Fabric-covered Switch plates & Outlet plates

When I painted the reading nook the other weekend (pictures to come!), I had to remove three outlet plates and one switch plate. I had planned to paint the outlet covers with the wall paint, and the switch plate with the trim color, but of course I set them aside and forgot about them until after everything was cleaned up. Not that it would have been a huge deal to open the paint and do it, but I decided instead to give them a little face lift with some fabric.

the makings of a craft project:
operation update-the-plates
I wanted to stick with the blue accent I have going in that corner (the drapes are blue, as is a quilted hanging that is on the back of the chair, and a poster hanging on one wall has a bit of blue in it, too). I have a respectable collection of fabric and found a blue piece that has a bit of a celestial pattern, with lighter swirls and little stars. The fabric worked with the drapes, and looked good against the wall color, too.
I broke out the Modge Podge, a foam brush, and an exacto knife, and set up shop on the lid of an empty tub. Given that I have a devoted crafting space, you think I would have used it. Right now, though, there is a ton of stuff still to be organized and put away, and most of it is sitting on the crafting table. So, I made do with a mobile crafting table - not to mention the ease of cleaning up the excess Modge Podge that inevitably made it onto the lid. This was hardly a "clean" project, at least not for me. There is still Modge Podge on my fingernails and on the camera (oops).

I estimated the size of the fabric by placing the plate on the fabric and giving about 3/4 of an inch excess that I would eventually fold over to the back of the plate. I ended up using a minimal amount of the fabric - maybe 1/16th of a yard, total. This could easily work with any decent sized scrap - as long as there is enough fabric to wrap around the edges.
mobile workspace.
the fabric pieces are larger than the switch plate & outlet plates
by about 1/2 to 3/4 of an inch

I slathered the Modge Podge on the face of the plate then centered the fabric on the plate, pressed it down, and added another layer to seal it on. I let each dry for a bit before adding a second layer of Modge Podge for good measure.
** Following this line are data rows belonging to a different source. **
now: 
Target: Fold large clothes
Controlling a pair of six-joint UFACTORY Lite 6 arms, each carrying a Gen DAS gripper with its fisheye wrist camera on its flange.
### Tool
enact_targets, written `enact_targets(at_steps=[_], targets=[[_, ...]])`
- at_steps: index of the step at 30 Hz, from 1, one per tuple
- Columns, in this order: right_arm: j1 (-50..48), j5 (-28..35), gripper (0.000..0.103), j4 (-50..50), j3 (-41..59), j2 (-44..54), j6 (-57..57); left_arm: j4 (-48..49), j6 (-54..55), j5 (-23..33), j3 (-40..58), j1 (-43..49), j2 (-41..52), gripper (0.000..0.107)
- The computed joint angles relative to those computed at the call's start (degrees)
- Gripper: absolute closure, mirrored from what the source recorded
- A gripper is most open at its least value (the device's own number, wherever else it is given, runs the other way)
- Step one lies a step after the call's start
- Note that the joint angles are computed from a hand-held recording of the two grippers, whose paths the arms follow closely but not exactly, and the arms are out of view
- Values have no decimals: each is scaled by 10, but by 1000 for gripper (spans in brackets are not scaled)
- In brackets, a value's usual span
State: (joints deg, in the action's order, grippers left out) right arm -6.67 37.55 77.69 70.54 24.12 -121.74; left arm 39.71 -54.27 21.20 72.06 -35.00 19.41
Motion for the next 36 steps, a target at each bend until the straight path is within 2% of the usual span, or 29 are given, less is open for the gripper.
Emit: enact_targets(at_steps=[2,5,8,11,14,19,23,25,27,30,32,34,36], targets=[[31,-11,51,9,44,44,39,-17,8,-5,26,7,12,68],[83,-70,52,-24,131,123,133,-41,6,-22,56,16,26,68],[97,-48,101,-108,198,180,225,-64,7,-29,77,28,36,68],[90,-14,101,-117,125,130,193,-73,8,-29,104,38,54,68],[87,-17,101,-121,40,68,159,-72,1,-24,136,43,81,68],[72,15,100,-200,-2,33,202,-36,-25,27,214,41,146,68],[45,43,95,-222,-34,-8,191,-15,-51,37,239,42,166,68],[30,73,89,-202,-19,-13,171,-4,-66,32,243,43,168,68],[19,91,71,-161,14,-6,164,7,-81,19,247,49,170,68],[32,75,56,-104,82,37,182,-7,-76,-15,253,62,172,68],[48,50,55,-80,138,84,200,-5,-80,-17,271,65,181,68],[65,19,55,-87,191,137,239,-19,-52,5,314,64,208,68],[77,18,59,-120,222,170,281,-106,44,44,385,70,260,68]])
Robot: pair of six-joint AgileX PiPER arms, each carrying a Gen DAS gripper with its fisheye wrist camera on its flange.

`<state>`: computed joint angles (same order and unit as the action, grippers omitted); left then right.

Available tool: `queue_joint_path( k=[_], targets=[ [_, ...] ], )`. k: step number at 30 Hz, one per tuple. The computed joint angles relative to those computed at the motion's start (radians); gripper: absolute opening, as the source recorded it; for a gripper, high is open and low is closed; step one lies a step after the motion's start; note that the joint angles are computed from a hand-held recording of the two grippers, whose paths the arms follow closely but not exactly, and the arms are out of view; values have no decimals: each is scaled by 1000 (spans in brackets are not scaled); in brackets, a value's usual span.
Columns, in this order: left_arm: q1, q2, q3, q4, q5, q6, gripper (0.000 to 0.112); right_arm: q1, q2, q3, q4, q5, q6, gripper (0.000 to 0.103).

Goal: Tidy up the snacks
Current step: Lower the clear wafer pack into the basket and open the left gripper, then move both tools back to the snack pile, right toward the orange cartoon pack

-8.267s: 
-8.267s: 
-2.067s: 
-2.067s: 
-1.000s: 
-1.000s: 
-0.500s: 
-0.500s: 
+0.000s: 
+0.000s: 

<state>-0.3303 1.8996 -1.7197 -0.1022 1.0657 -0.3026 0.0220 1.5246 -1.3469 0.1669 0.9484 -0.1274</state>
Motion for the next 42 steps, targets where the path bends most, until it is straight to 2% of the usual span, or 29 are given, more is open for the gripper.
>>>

When the front was dry, I used the exacto knife to carefully cut an X in each of the openings for the switch, and for the plugs. For the plug openings I added an additional cross-cut to accommodate the rounded edges; in retrospect I should have added a couple more cuts, but it seems to have worked out okay. This left small triangles of fabric that I could wrap around to the back. And by small I mean tiny - almost to the point (he he) of being too small to work with. . . but I forged ahead. Note for next time - I could probably just cut the fabric completely away from openings, and the Modge Podge would be enough to keep the fabric from fraying.
scoring the fabric to create openings.
After cutting the openings, I applied copious amounts of the Modge Podge around the openings on the back side in an effort to affix the little points to the plates. There may have been some cursing. At this point I also glued down the edges of the fabric that wrapped around to the back. I cut of the corners of the fabric so there wouldn't be an excess of fabric, but I should have cut away more, as the folds in the fabric required quite a bit of Modge Podge and manipulating to stick. Eventually they got there, and luckily no one will see the back sides!
copious amounts of modge podge used here.
plus a bit extra for good measure.
I let the plates dry completely overnight. The Modge Podge darkened the fabric a bit, but it still looked good against the wall color. This morning I used the exacto knife to poke holes in the fabric where the screws go, and attached them to the fixtures. I did have to work a little to get the outlet covers on, which confirmed the fact that I will cut out the fabric of those spaces completely next time.

I really like the way the plates came out, and how they look in the space. All-told is was not a challenging project, and went fairly quickly. As long as you don't mind a bit of a mess (is it just me?) this is a nice way to give a little but of lively accent to a space. And, if you get tired of them, replacement plates aren't all that expensive.
sneak peak of the almost-finished reading nook.